WHAT YOU NEED TO DO: Will you extract the entries word for word? Images should not appear in the copy.

[Data excerpts]
============================================================
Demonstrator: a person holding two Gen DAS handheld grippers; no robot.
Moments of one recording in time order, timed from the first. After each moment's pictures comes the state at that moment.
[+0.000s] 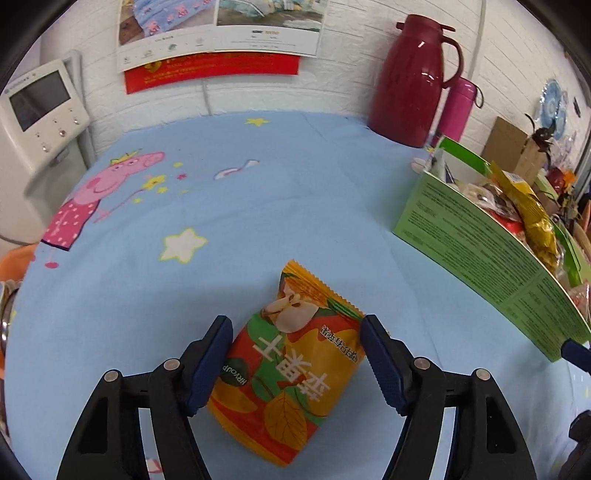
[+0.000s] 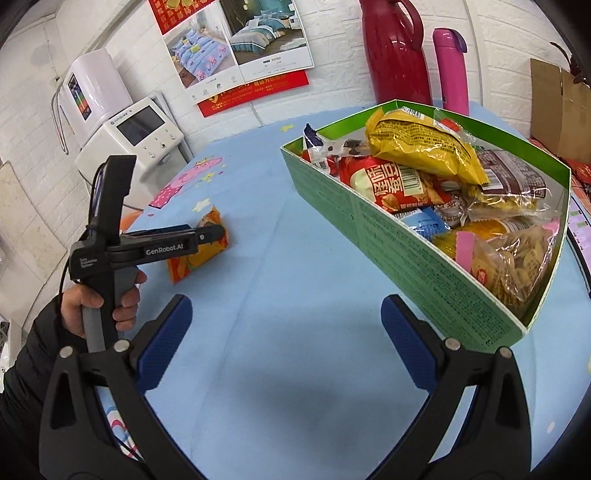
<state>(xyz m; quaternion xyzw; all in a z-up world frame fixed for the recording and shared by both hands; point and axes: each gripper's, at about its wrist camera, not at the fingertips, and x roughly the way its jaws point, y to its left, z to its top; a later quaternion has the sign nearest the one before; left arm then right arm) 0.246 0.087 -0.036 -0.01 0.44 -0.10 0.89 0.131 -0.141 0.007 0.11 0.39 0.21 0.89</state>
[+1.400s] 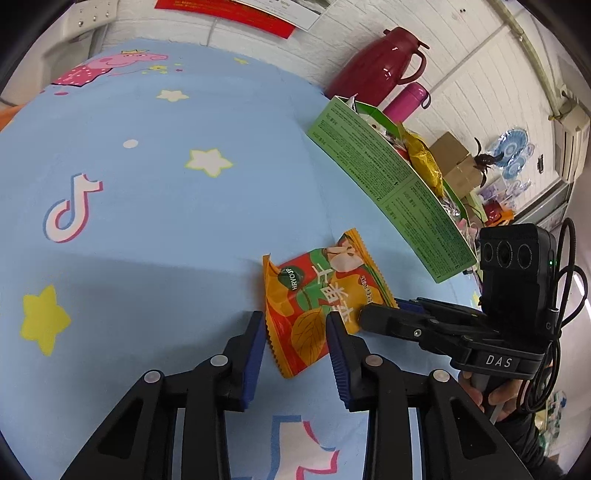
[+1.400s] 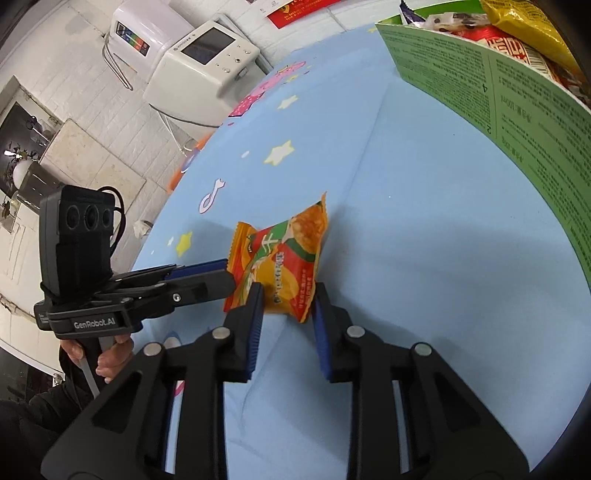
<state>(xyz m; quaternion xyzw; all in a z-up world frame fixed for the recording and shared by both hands) 0.103 0.092 -0.044 -0.19 0.49 -0.18 0.83 0.133 -0.108 -0.038 0.14 0.50 0.40 0.76</state>
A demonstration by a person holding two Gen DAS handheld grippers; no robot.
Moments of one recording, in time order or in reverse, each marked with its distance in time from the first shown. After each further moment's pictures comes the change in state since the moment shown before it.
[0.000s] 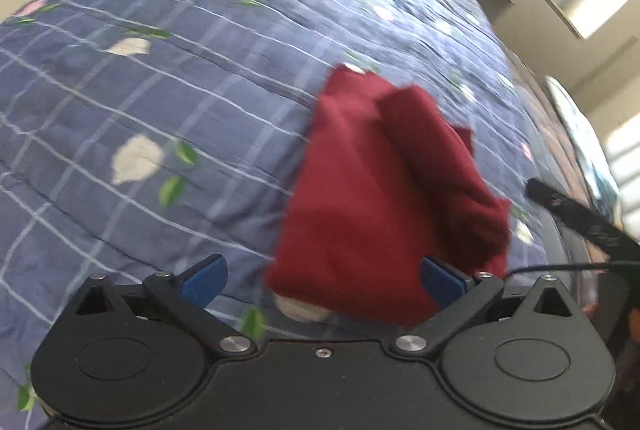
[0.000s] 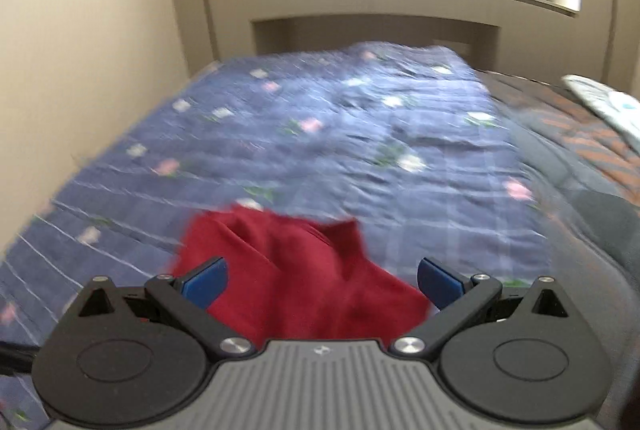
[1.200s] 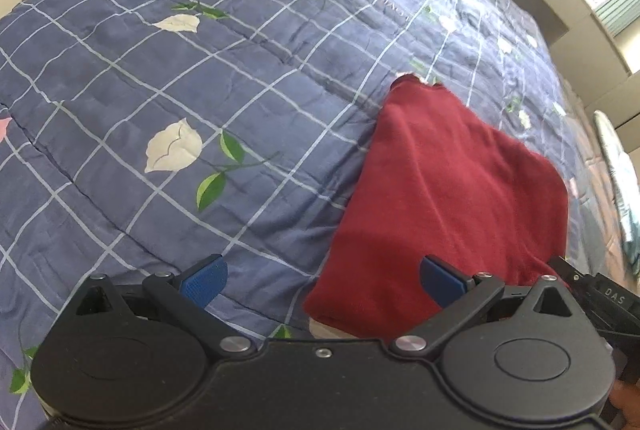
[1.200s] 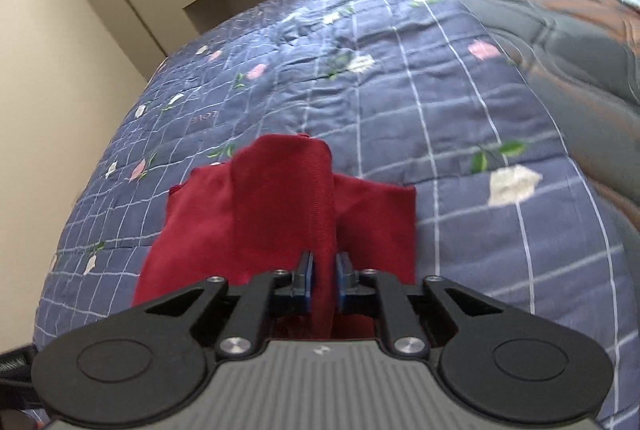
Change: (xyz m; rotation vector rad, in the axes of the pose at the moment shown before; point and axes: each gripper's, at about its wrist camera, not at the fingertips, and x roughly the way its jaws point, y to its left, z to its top) left arm 0.027 0.016 0.009 -0.113 0.029 0.098; right arm 0.029 -0.070 -0.047 0.378 0.170 0.013
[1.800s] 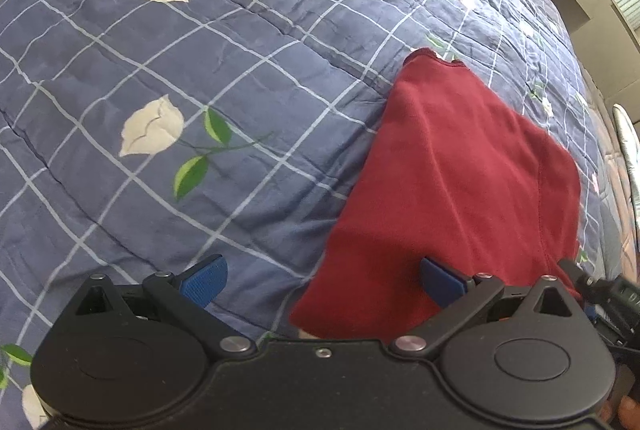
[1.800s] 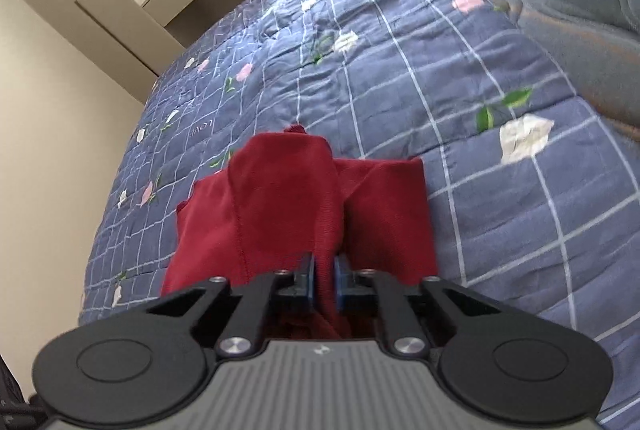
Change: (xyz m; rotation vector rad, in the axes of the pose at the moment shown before) left arm 0.032 -0.012 0.004 -0.033 0.055 0.031; right arm 0.014 -0.012 -0.001 0.154 0.032 0.073
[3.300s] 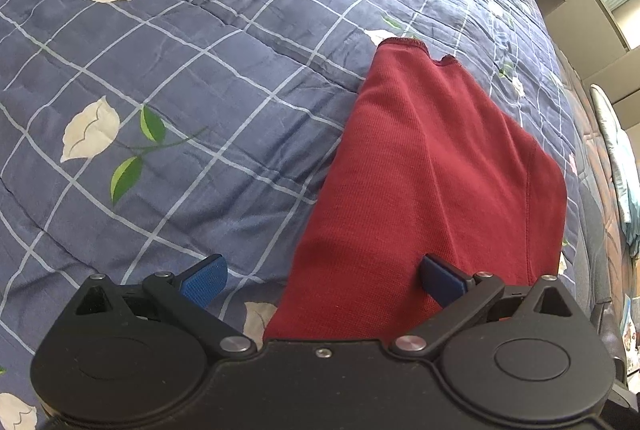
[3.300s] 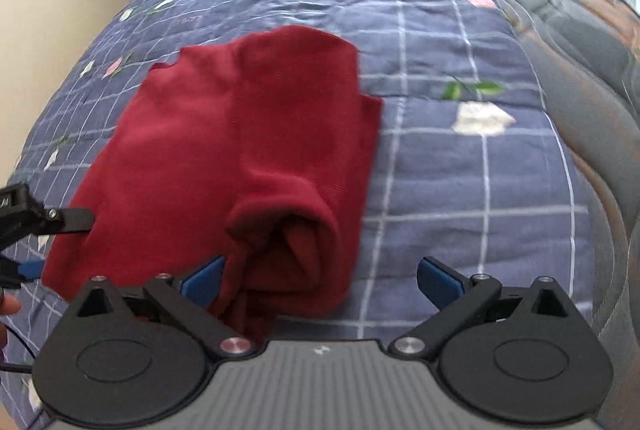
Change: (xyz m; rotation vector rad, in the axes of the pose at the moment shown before) left arm 0.013 -0.026 -0.001 0.052 0.032 -0.065; right arm -0.009 -0.004 -0.035 -0.310 0.168 -0.205
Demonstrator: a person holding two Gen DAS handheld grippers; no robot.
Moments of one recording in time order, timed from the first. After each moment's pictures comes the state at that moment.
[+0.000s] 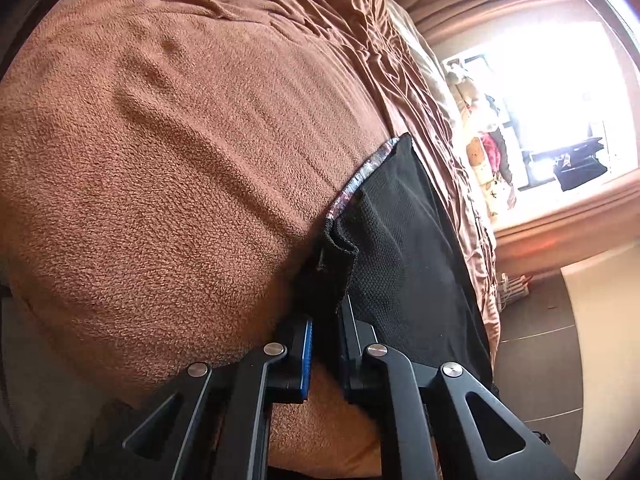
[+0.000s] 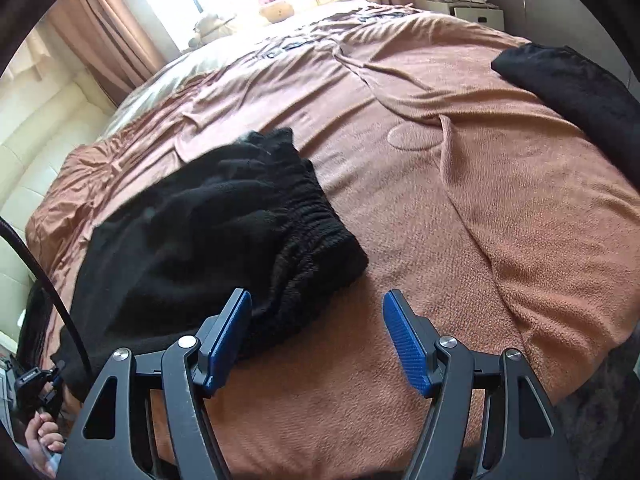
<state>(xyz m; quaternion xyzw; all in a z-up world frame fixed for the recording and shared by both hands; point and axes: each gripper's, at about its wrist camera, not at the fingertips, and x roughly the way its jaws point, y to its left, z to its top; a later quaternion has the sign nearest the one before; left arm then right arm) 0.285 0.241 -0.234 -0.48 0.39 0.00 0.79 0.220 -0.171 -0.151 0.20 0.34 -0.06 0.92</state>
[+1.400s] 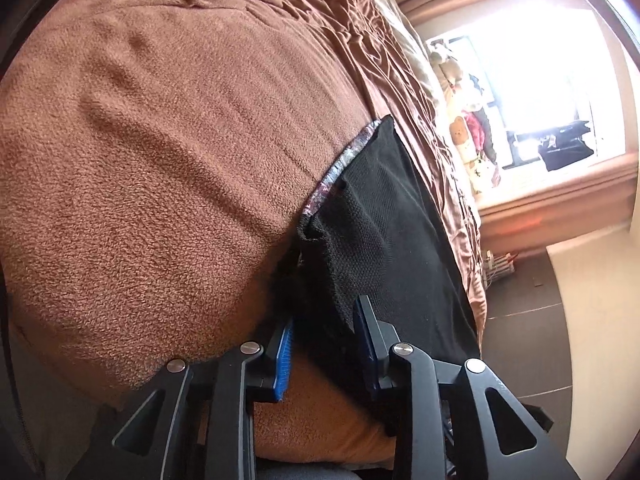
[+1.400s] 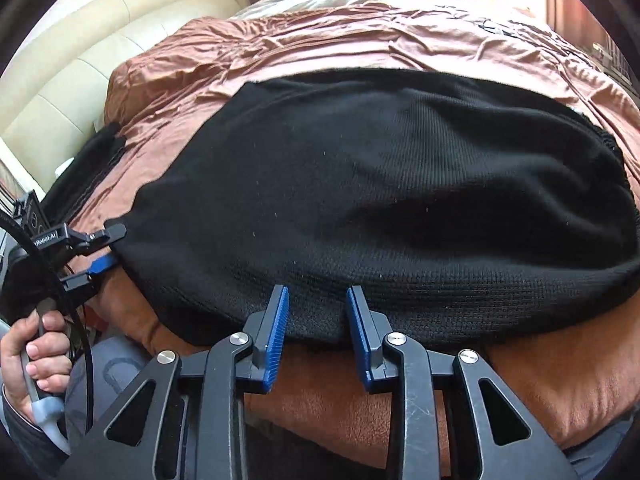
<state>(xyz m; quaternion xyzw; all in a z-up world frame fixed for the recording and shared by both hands) 0.291 0.246 -0.234 -0.48 0.41 -0.05 0.78 0.281 0.060 -0.186 0.03 0.43 0.10 0.90</state>
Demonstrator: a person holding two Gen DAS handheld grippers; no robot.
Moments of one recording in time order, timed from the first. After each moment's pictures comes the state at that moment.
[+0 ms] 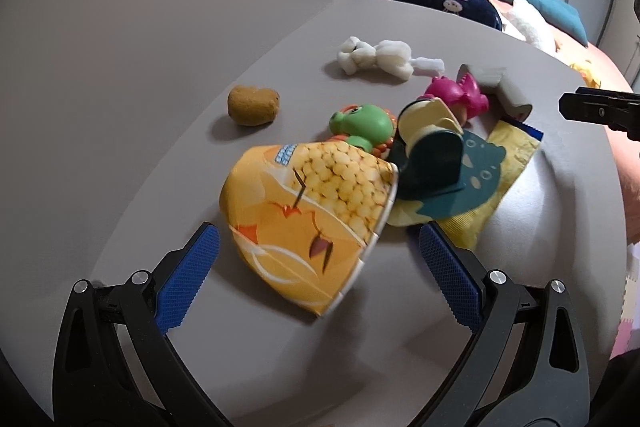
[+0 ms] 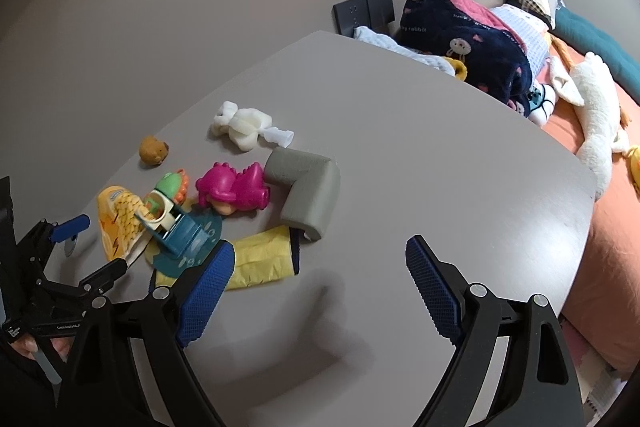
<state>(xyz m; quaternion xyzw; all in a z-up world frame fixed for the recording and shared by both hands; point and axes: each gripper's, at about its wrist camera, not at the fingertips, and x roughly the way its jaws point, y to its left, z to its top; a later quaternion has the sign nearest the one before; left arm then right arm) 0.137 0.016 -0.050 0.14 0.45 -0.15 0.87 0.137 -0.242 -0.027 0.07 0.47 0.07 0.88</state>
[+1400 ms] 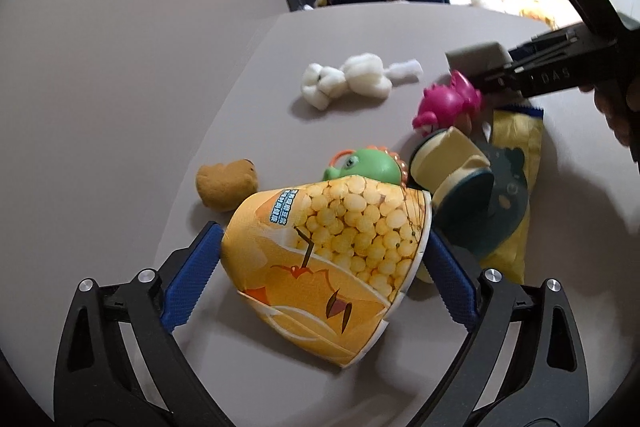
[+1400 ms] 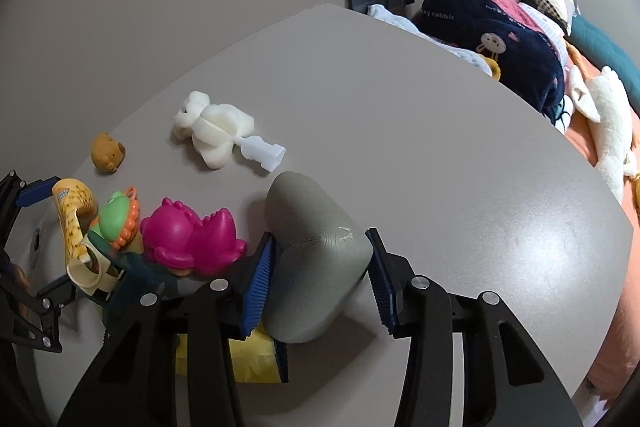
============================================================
TASK OUTPUT:
Demonstrator: a person holding two Gen DAS handheld grippers; no robot.
Moments of one recording in time order, timed from the first. After each moment's pictures comes the state at that moment.
[+0.000s] 
[+0.000s] 
<state>(xyz m; quaternion xyzw; all in a z-up world frame fixed for the recording and shared by both hands; point and axes: each gripper's, at about its wrist camera, not at the fingertips, and x roughly the way its jaws point, y to its left, z to its top; a later quaternion has the sign nearest the one before; left arm then right arm) 0.246 0.087 -0.036 -0.01 0.44 -0.10 0.89 0.131 -0.141 0.007 0.11 0.39 0.21 0.89</state>
[+1.400s] 
[+1.400s] 
<state>(xyz m; quaternion xyzw; all in a z-up world frame fixed for the recording and shared by both hands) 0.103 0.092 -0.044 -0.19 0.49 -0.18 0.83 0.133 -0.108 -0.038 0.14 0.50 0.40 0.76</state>
A demonstration by a person holding two Gen DAS handheld grippers; no robot.
Moments of one recording, in time order or in reverse, each marked with its distance in time from the first shown. After each further moment's pictures comes the change in state since the moment shown before it.
[0.000s] 
[0.000s] 
[1.200s] 
[1.200s] 
Change: (xyz m; rotation vector rad, in the axes of the pose at the moment shown before; point and axes: each gripper's, at about its wrist camera, not at the fingertips, and x roughly the way its jaws point, y to its left, z to its top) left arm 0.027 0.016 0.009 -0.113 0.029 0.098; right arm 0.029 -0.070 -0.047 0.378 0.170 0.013
[1.800s] 
[1.800s] 
Change: (xyz m; rotation vector rad, in the axes of the pose at the moment shown before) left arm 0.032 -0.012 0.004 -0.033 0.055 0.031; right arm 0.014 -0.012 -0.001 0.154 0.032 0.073
[3.300s] 
[3.300s] 
Change: (xyz m; rotation vector rad, in the axes of the pose at the moment shown before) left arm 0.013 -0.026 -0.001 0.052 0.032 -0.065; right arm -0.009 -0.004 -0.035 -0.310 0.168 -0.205
Demonstrator: a person holding two Gen DAS handheld grippers; no robot.
Moments of one recording in time order, timed from the first. After each moment's pictures comes the state at that moment.
[+0.000s] 
[+0.000s] 
<state>(xyz m; quaternion xyzw; all in a z-up world frame fixed for the recording and shared by both hands; point and axes: each gripper's, at about its wrist camera, not at the fingertips, and x roughly the way its jaws point, y to its left, z to its top; a later quaternion has the sign nearest the one before; left arm then right arm) 0.285 0.241 -0.234 -0.48 0.39 0.00 0.79 0.220 -0.171 -0.151 0.20 0.34 -0.06 0.92</state>
[+1.400s] 
[+1.400s] 
<state>(xyz m; quaternion xyzw; all in a z-up world frame fixed for the recording and shared by both hands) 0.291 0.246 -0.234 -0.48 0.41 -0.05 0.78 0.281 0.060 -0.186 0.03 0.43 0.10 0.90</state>
Demonstrator: a person holding two Gen DAS handheld grippers; no robot.
Moments of one recording in time order, timed from the first. After each moment's pictures comes the state at that moment.
[+0 ms] 
[+0 ms] 
<state>(xyz m; quaternion xyzw; all in a z-up world frame fixed for the recording and shared by both hands; point and axes: each gripper's, at about its wrist camera, not at the fingertips, and x roughly the way its jaws point, y to its left, z to its top; a later quaternion has the sign nearest the one before; left arm then right arm) 0.137 0.016 -0.050 0.14 0.45 -0.15 0.87 0.137 -0.242 -0.027 0.07 0.47 0.07 0.88</state>
[+1400 ms] 
[+1400 ms] 

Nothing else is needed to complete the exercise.